__Aim of the task__: Go through the listing and copy each line that has the string "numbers" in it.
Top of Data records
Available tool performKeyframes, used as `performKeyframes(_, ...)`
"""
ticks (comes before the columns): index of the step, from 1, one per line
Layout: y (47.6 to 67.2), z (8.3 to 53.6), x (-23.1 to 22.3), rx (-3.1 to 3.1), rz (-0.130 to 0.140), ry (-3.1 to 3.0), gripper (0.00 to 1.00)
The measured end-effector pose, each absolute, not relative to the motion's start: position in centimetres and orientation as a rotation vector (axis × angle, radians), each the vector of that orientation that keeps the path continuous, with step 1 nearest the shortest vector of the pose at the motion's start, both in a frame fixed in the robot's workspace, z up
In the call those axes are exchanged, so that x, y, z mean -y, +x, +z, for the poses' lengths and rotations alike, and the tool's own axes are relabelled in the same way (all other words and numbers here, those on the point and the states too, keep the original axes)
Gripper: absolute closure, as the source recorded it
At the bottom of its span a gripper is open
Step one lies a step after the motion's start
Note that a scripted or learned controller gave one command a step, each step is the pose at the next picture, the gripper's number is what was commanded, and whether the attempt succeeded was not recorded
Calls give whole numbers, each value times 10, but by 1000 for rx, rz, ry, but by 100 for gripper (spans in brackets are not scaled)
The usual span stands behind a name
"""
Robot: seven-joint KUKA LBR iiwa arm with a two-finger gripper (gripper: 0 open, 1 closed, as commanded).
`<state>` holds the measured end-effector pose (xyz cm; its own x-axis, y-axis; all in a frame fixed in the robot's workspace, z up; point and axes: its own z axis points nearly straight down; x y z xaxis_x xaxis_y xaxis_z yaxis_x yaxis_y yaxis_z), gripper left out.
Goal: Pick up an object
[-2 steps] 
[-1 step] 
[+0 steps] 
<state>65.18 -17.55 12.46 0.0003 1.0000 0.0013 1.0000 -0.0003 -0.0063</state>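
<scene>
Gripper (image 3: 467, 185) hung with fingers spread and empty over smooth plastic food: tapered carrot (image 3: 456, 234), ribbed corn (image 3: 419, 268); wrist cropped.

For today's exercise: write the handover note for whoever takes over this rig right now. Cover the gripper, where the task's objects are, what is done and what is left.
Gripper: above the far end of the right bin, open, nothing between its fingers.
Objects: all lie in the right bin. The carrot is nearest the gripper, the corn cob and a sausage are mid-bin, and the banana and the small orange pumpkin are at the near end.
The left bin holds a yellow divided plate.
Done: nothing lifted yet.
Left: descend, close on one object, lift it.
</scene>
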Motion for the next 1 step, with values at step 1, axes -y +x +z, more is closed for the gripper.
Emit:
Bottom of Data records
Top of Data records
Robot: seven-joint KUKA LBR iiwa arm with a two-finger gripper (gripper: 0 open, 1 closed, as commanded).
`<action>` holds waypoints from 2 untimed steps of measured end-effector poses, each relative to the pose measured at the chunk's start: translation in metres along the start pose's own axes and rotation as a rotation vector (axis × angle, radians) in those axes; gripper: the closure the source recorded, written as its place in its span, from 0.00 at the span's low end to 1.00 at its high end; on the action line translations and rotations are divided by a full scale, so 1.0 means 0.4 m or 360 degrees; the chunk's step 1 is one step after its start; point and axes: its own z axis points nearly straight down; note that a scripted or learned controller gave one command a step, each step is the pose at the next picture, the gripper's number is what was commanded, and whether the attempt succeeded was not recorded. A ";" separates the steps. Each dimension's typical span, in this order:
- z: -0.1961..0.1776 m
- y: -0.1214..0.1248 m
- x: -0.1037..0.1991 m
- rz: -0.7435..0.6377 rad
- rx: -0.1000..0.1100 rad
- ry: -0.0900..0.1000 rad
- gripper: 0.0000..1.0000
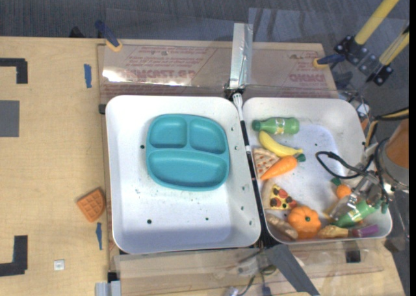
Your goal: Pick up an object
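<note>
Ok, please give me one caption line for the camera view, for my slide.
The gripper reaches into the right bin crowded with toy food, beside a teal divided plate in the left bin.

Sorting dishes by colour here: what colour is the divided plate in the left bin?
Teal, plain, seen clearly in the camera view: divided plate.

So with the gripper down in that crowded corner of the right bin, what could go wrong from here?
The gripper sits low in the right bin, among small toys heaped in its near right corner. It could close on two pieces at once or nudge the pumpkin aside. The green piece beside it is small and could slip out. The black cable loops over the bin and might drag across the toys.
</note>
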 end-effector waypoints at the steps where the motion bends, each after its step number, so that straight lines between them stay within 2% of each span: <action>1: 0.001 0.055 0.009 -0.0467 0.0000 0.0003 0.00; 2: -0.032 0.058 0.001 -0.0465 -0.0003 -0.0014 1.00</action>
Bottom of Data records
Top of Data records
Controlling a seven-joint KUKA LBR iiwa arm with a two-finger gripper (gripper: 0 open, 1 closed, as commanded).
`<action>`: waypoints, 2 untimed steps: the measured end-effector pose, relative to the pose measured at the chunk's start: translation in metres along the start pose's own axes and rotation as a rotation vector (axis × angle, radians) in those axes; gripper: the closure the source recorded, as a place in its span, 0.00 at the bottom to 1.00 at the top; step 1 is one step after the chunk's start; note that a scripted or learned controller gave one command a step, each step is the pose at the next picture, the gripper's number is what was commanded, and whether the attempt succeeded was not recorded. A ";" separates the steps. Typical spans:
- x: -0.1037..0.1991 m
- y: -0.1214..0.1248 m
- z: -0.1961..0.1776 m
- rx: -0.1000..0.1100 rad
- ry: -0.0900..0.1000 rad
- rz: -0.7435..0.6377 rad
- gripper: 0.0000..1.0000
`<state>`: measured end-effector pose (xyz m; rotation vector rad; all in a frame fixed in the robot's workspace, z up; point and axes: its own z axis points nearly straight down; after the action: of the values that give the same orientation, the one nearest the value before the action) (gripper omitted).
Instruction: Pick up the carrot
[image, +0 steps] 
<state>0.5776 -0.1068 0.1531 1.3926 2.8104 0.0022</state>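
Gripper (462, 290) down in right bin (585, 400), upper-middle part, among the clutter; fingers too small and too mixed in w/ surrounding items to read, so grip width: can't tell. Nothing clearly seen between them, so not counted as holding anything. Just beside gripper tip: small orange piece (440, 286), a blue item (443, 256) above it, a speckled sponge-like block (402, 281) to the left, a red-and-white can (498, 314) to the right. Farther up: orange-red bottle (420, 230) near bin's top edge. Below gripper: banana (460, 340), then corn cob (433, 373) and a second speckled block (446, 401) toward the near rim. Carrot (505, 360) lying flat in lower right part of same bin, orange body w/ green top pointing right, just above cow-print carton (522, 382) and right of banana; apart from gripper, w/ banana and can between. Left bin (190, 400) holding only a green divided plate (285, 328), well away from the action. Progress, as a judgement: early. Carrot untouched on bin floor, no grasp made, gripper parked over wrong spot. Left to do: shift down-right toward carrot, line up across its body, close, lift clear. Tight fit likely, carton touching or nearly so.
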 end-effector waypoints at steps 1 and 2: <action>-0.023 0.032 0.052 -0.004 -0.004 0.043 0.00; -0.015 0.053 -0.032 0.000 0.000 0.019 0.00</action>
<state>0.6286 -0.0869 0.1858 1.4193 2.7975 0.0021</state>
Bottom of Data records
__Output of the exercise__:
In the call those axes are exchanged, so that x, y, z mean -y, +x, +z, for the poses' lengths and rotations alike, and the tool's own axes are relabelled in the same way (all other words and numbers here, those on the point and the states too, keep the original axes)
Calls give whole numbers, each value times 10, but by 1000 for rx, rz, ry, but by 100 for gripper (spans in brackets are not scaled)

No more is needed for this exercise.